■ Task statement: After removing every image, reproduce the data exactly as it appears.

Records from a dataset
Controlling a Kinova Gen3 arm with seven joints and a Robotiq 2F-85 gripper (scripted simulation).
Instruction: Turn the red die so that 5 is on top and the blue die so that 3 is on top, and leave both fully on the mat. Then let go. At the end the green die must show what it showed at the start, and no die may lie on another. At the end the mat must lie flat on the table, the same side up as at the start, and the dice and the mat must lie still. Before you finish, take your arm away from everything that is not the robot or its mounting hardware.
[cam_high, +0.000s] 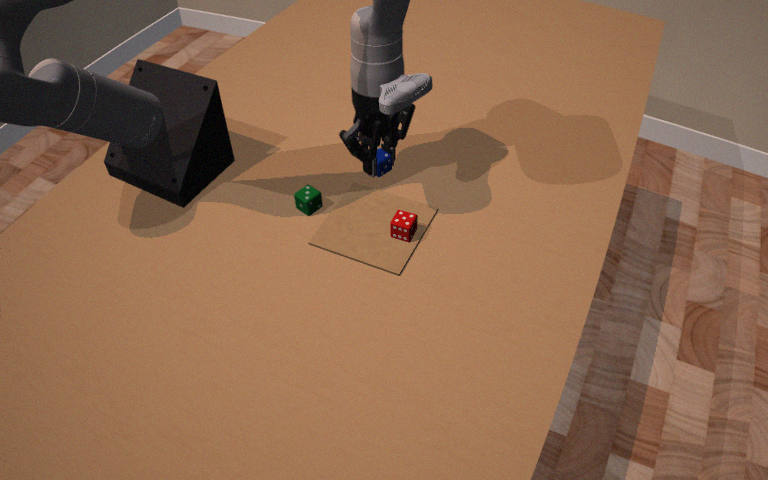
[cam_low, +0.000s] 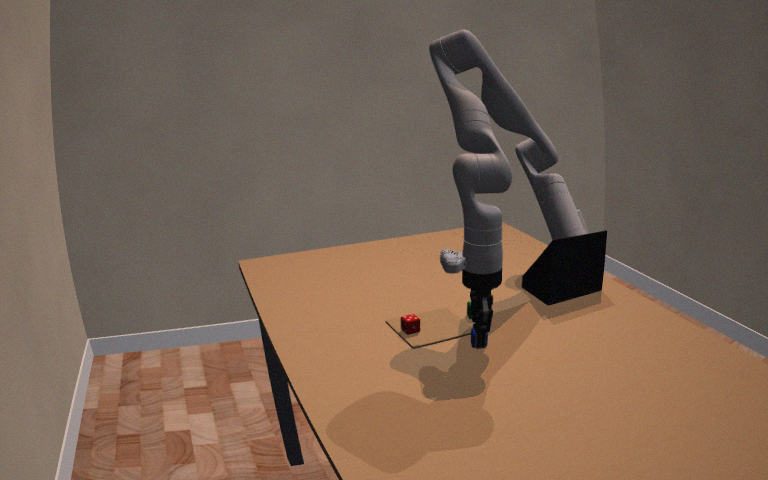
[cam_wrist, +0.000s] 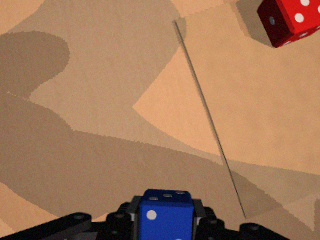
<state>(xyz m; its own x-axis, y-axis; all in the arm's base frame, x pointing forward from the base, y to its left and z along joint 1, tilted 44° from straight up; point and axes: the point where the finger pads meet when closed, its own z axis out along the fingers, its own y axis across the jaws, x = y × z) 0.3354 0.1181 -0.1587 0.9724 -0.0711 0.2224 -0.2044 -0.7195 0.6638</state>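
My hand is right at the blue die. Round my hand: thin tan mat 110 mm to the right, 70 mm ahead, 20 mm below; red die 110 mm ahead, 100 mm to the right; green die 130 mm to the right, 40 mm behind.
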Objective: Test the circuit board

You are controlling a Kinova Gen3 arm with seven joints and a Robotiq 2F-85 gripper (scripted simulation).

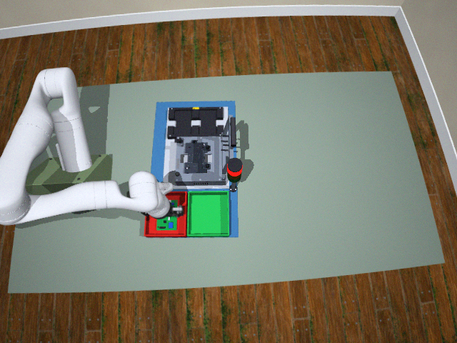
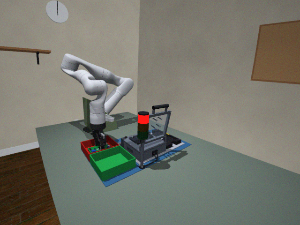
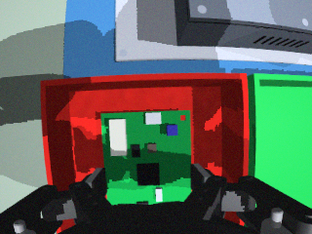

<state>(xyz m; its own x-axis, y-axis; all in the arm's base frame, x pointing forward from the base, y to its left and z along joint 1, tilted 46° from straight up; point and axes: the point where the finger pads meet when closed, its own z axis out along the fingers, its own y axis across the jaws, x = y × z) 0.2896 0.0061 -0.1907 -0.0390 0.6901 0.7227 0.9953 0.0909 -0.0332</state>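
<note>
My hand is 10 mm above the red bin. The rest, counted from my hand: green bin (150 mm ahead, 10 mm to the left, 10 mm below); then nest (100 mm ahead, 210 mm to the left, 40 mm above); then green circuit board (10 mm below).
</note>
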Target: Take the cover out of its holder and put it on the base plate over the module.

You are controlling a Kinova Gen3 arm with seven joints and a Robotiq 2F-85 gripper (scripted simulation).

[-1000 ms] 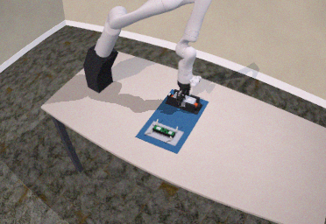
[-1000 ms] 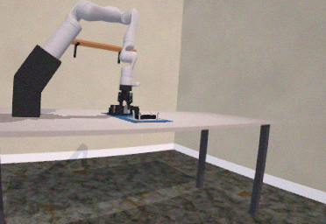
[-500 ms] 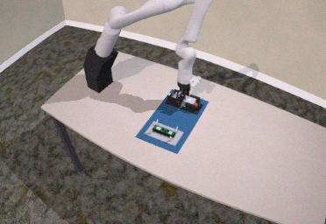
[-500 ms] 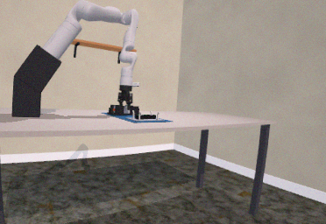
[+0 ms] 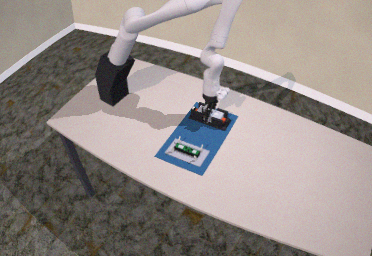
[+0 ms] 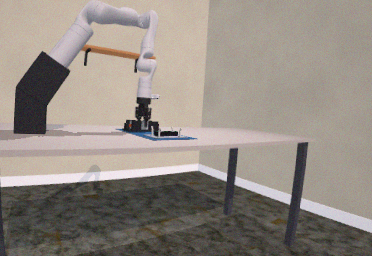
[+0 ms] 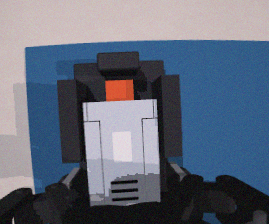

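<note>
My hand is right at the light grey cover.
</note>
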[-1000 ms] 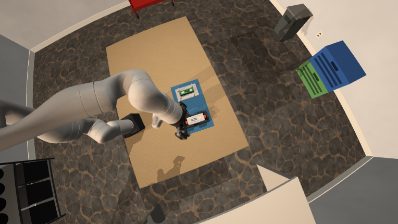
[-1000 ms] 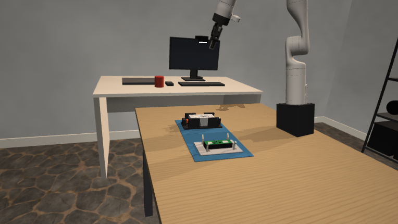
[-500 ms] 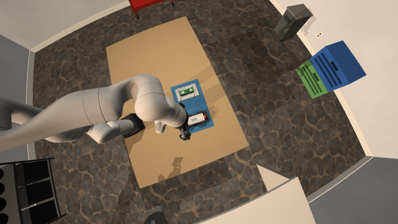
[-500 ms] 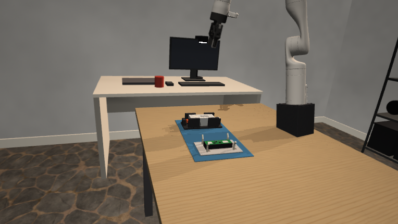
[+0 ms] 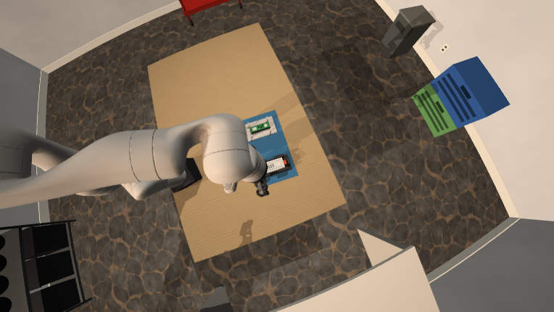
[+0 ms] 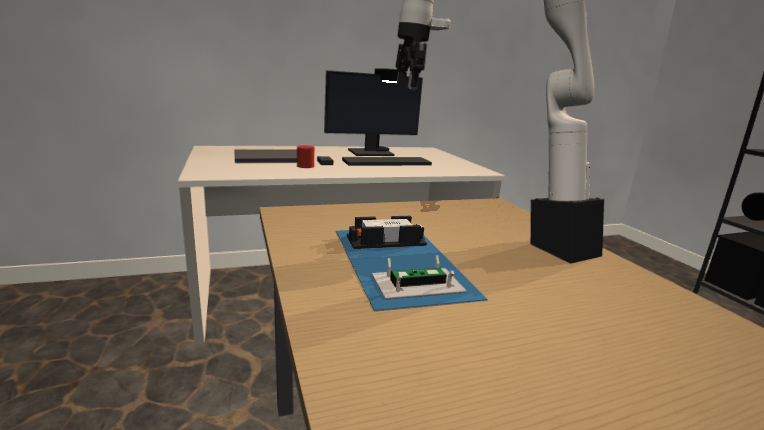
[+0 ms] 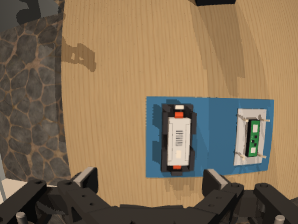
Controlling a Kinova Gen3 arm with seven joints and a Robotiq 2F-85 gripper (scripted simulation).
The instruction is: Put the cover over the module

■ Response:
Controlling a Kinova Gen3 arm with seven joints and a Robotiq 2F-85 gripper (scripted simulation).
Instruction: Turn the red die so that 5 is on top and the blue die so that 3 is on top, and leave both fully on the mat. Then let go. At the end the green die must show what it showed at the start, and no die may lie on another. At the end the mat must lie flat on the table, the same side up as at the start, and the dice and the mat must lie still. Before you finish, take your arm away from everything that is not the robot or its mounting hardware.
[cam_high, +0.000s] 
[cam_low, +0.000s] 
[cam_wrist, +0.000s] 
<state>(xyz m; its own x-axis, y-axis; all in the arm's base frame, x pointing forward from the base, y to its left and z along joint 1, tilted 44° from straight up; point and axes: the point where the finger pads meet when closed, its own z axis out along the fingers, its own y axis across the jaws, x = y × z) 0.3354 0.1181 -0.1587 0.9724 -0.0711 0.2224 -0.2044 -0.7195 0.6638</state>
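My hand is right at the blue die. Round my hand: thin tan mat 110 mm to the right, 70 mm ahead, 20 mm below; red die 110 mm ahead, 100 mm to the right; green die 130 mm to the right, 40 mm behind.
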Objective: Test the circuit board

You are controlling a Kinova Gen3 arm with seven joints and a Robotiq 2F-85 gripper (scripted simulation).


<state>(xyz m; its own x-axis, y-axis; all in the arm's base frame, x pointing forward from the base, y to its left and z along joint 1, tilted 46° from straight up; point and axes: the point where the finger pads meet when closed, its own z axis out along the fingers, its own y axis across the jaws, x = y × z) 0.2896 0.0061 -0.1907 -0.0390 0.6901 0.7227 0.9953 0.0909 -0.0332</state>
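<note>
My hand is 10 mm above the red bin. The rest, counted from my hand: green bin (150 mm ahead, 10 mm to the left, 10 mm below); then nest (100 mm ahead, 210 mm to the left, 40 mm above); then green circuit board (10 mm below).
</note>
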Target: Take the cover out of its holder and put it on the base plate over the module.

You are controlling a Kinova Gen3 arm with seven joints and a Robotiq 2F-85 gripper (scripted simulation).

[-1000 ms] 
[-1000 ms] 
[-500 ms] 
[-500 ms] 
[+0 ms] 
[+0 ms] 
[+0 ms] 

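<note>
My hand is right at the light grey cover.
</note>
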[-1000 ms] 
[-1000 ms] 
[-500 ms] 
[-500 ms] 
[+0 ms] 
[+0 ms] 
[+0 ms] 
Controlling a Kinova Gen3 arm with seven joints and a Robotiq 2F-85 gripper (scripted simulation).
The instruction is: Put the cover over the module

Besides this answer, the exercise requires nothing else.